Is genius originality? I’m not so sure because there are too many con men and con women out there faking the original. Maugham created the perfect human being in Larry Darrell, which is quite a feat for a novelist. Max Kelada, hero of “Mister Know-All,” is annoying, a braggart, a drunk, and a womanizer, but as it turns out more of a gentleman than anyone else on board. Once you’ve read Maugham the mostly feminine auto-fiction of today becomes unreadable. Critics of the time had reservations about him, most likely due to envy and the fact the writer examined pure artistic desire unmotivated by outside influences. Maugham was always extremely humble about his talent, always putting his writing down, but it was not a pose. Like all great writers his passion had chosen him, not the other way round. His books became bestsellers from day one, yet another reason for the envious critics to find fault.

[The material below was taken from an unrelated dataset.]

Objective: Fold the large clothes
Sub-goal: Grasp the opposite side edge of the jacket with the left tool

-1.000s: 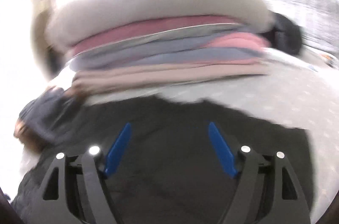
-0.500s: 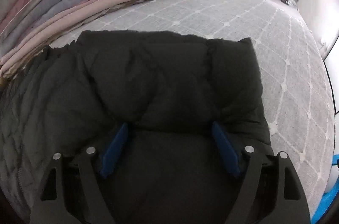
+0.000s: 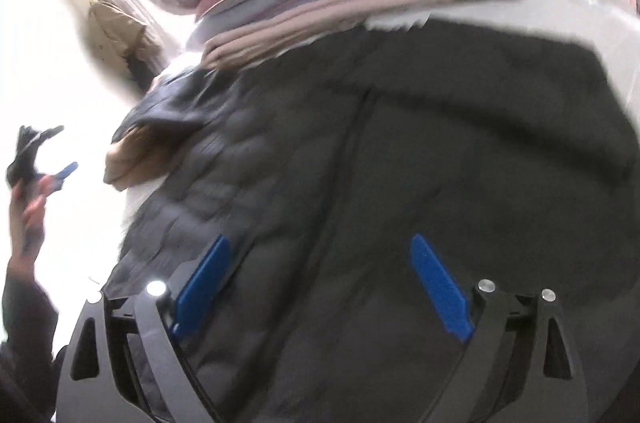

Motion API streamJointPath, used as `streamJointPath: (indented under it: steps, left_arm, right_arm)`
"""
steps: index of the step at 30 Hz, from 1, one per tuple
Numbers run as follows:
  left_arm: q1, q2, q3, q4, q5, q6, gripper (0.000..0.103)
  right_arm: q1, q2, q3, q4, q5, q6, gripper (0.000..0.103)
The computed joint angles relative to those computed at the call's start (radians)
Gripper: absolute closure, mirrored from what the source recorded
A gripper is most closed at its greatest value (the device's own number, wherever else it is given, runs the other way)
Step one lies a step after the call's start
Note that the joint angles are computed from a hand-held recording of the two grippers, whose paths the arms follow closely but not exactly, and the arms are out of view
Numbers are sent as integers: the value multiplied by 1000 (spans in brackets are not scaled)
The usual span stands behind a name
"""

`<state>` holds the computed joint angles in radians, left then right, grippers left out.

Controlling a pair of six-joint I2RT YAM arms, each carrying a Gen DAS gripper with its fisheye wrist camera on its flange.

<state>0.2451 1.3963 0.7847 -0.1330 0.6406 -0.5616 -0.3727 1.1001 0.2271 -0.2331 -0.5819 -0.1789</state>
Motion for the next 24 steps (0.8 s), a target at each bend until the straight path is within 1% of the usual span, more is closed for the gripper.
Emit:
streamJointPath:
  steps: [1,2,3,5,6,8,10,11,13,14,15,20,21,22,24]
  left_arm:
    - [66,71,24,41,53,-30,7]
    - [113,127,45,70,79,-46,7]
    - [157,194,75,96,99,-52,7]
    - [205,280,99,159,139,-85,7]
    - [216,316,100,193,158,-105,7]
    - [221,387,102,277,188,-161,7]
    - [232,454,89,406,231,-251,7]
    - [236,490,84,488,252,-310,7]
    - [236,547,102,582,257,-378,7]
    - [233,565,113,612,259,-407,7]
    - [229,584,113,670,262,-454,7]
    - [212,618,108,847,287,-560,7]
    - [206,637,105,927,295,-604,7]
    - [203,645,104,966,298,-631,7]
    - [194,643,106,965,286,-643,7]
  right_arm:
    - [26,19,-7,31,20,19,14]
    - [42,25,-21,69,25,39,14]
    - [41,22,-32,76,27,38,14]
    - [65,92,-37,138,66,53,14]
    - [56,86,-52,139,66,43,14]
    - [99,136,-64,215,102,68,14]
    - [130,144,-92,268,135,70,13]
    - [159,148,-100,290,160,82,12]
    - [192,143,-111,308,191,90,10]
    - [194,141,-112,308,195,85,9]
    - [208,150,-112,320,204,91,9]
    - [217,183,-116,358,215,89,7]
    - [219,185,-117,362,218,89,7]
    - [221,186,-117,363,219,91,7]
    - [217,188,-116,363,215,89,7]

Writing about people of his class didn’t make him many friends. But Maugham’s novels and short stories were wonderful and so interesting because they had little to do with everyday life. His novels and short stories were redolent with moral questions and touched upon inequality of talent rather than the banality of economic inequality. Elites in any field are more interesting than the common man, and his stories were about places and people off the beaten path. He adored meeting and writing about murderers on Devil’s Island, where he was allowed to roam free and mix because of his fame. Reproducing the atmosphere of our everyday life was not for him, thank God. Yet his technical skills that were always praised by critics were equal to his psychological depth. Larry Darrell’s search for meaning in The Razor’s Edge was most likely also the author’s, Larry being a messianic figure entirely self-sufficient.
I had an opportunity to meet the author a couple of years before his death in 1965. A friend of Maugham’s, a flamboyant homosexual, had asked me to lunch at Maugham’s magnificent Villa Mauresque in Cap-Ferrat, on the Riviera, but I chickened out. I’ve always regretted it, but it was the author who had first warned us about the Riviera: “A sunny place for shady people.” Maugham sure got that right, among many other things.